● **Work instructions**: The line holding "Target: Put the" and all lines that follow it to the end of the data: return these exactly, and nothing more.

● **Material provided**:
▼

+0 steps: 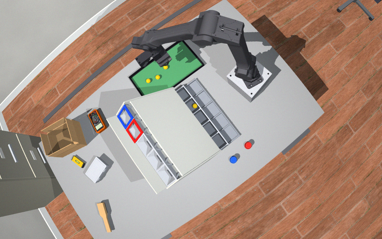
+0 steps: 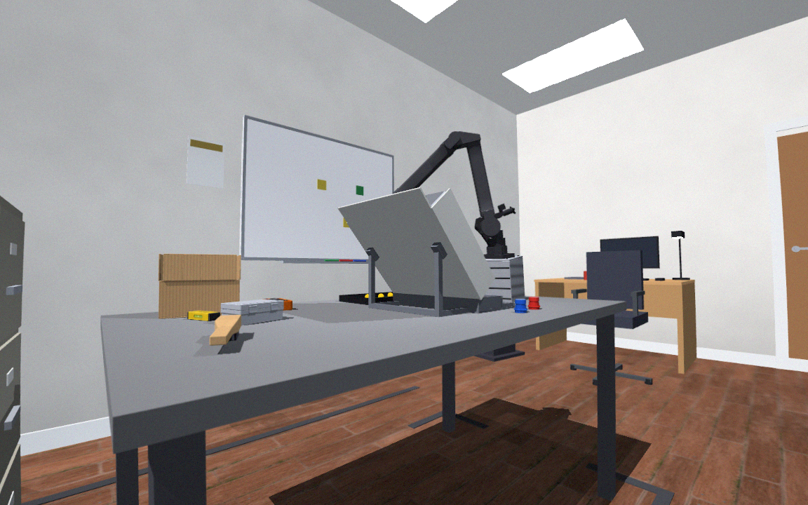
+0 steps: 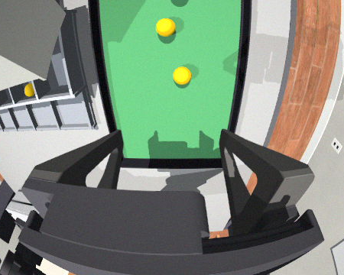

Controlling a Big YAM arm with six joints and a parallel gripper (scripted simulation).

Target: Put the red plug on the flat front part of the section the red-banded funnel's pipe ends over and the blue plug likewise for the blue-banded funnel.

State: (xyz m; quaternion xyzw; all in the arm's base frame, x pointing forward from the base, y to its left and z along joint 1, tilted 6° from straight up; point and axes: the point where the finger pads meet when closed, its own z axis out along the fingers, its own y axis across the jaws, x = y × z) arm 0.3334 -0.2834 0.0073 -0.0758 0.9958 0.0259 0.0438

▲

● **Answer area**:
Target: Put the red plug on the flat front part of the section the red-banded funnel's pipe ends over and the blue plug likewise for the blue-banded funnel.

State: (xyz m; quaternion xyzw; all in the arm's base frame, x pointing forward from the base, y to its left and z along joint 1, tilted 6° from straight up; point and axes: the point where the finger pads meet when closed, its own z axis out along the fingers, its own y axis across the jaws, x = y × z) arm 0.3334 -0.2834 0.0073 -0.0758 0.9958 0.0259 0.0438

The output given here is complete.